雪面状況(斜度、雪質)の違いでスキー板にかかる力の配分はどのように変わるか?(遠心力を考えないものとする)




スキーヤーには地球の中心に向かって引っ張られる力、重力が働いている。重力は斜面の傾きによって2つの力の成分(スキー板をフォールライン方向に滑らせる力、雪面にかかる圧力)に分解される。図を比べて見ればわかるとおり、急斜面では緩斜面よりも板を滑らせる力が大きくなり、逆に雪面にかかる圧力は小さくなっている。従って急斜面では緩斜面に比べてブレーキングの力が弱くなり、スピードがでやすい状態となる。よって急斜面になればなるほどスピードコントロールのための2つの要素(雪面に対する圧力コントロール、ターンコントロール)をより積極的に行って、ブレーキングを強くしなければならない。

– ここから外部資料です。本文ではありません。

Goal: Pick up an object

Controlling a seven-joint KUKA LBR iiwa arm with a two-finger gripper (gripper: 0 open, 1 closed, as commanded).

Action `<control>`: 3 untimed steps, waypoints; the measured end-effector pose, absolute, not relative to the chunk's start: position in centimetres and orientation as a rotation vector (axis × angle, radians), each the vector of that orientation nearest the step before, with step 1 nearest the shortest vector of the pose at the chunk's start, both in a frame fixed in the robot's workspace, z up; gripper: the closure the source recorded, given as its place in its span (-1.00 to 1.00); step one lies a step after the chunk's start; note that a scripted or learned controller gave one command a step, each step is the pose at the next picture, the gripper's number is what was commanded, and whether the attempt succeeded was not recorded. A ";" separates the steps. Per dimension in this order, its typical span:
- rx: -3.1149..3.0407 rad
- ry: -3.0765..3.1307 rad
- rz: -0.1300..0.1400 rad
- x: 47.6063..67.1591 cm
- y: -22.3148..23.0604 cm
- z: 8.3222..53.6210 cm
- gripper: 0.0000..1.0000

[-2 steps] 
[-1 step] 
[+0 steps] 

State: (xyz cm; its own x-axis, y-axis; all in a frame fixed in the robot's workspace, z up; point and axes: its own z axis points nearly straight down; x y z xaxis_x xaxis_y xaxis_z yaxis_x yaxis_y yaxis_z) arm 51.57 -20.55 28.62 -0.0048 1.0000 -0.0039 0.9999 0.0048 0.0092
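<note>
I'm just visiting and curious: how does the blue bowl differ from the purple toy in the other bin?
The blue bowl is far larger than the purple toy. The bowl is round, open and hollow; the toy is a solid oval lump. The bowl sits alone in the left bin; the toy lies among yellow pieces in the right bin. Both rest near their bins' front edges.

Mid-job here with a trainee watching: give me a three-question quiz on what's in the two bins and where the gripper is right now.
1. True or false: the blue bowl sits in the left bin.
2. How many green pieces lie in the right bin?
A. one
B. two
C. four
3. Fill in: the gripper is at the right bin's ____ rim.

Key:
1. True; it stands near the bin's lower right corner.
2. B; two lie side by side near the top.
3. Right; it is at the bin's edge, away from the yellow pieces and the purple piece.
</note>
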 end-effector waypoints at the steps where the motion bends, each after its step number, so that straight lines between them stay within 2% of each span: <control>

摩擦力はスキー板にブレーキをかける力である。例えば日常生活で、舗装された坂道の道路に立っている場合、フォールライン方向に滑っていこうとする力と摩擦力が釣り合っているため、止まっていることができる。雪面でスキー板をはき、スキー板をフォールライン方向に向けると、摩擦力は非常に小さいので、スキー板は滑り出す(逆にスキー板をフォールライン方向に対して垂直方向におくと、スキー板を滑らせる力と摩擦力が釣り合うため止まっていることができる)。
摩擦力は雪面の雪質によってその大きさが変わる。アイスバーン等の固斜面では摩擦力は非常に小さいので、スピードがでやすくなる。悪雪(春の雪)、深雪等ではスキー板が雪面に食い込むため摩擦力は大きくなり、スピードはでにくくなる。